X_train, X_test, y_train, y_test = train_test_split(
X, y, test_size=0.2, shuffle=False) # preserve chronology
param_grid = {
'enet__alpha' : np.logspace(-3, 1, 18), # 0.001 → 10
'enet__l1_ratio': np.linspace(0.1, 0.9, 9) # Ridge‑heavy → Lasso‑heavy
}
search = GridSearchCV(pipe, param_grid,
cv=5, n_jobs=-1,
scoring='neg_root_mean_squared_error', verbose=1)
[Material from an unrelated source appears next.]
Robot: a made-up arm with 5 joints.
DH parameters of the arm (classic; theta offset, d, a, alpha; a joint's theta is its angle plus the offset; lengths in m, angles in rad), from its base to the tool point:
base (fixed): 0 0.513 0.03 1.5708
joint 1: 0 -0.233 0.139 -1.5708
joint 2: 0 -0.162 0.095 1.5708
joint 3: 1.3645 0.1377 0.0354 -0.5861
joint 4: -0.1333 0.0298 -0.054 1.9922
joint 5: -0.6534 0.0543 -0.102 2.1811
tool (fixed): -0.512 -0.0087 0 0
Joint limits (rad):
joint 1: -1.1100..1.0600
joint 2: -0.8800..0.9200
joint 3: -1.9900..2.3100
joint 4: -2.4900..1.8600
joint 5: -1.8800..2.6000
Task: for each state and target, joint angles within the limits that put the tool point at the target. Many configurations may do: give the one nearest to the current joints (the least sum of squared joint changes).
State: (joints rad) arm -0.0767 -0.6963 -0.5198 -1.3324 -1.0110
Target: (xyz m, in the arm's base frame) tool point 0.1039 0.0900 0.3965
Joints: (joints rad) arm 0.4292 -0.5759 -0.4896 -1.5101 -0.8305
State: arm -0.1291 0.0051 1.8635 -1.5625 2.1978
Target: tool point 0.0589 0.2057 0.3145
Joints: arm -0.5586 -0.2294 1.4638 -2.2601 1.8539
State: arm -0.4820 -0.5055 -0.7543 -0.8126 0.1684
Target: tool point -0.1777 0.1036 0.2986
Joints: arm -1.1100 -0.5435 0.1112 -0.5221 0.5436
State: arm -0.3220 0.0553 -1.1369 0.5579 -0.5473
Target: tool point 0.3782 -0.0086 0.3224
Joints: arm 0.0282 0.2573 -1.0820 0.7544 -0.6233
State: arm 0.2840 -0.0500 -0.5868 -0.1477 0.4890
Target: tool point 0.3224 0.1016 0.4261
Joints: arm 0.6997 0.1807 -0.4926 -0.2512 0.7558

search.fit(X_train, y_train)
print("Best alpha:", search.best_params_['enet__alpha'])
print("Best l1_ratio:", search.best_params_['enet__l1_ratio'])
6. Evaluation
y_pred = search.predict(X_test)
rmse = mean_squared_error(y_test, y_pred, squared=False)
r2 = r2_score(y_test, y_pred)
print(f"Hold‑out RMSE: {rmse:.1f} MWh | R²: {r2:.3f}")
7. Feature importance
Coefficient bars offer actionable physics: a higher tide range raises next-hour MW; warm surface water marginally reduces output (steam density change). Zeroed dummies indicate that provinces behave like the baseline after controls.
# Retrieve names
ohe = search.best_estimator_.named_steps['prep'].named_transformers_['cat']
ohe_names = ohe.get_feature_names_out(cat_cols)
feature_names = np.hstack([ohe_names, num_cols])
# Rescale numeric coeffs back
scale = search.best_estimator_.named_steps['prep'].named_transformers_['num'].scale_
coef = search.best_estimator_.named_steps['enet'].coef_
coef[-len(num_cols):] = coef[-len(num_cols):] / scale
imp = pd.Series(coef, index=feature_names).sort_values(key=abs, ascending=False)
plt.figure(figsize=(8,5))
imp.head(12).plot(kind='barh'); plt.gca().invert_yaxis()
plt.title('Elastic Net Coefficients – 1 h Ahead Tidal MW Drivers')
plt.xlabel('Δ MWh'); plt.tight_layout(); plt.show()
Summary
This mixed‑regression (Elastic Net) pipeline delivers:
- Accurate 1‑hour tidal power forecasts with a single, transparent formula.
- Balanced sparsity & robustness—it keeps correlated but critical predictors while tossing noise.
- Straight‑forward retraining—drop new SCADA rows, call .fit(), and the entire pipeline refreshes.
Deploying such a model helps grid schedulers cut balancing costs and gives plant operators physics‑driven insight into what really pushes tidal megawatts up or down.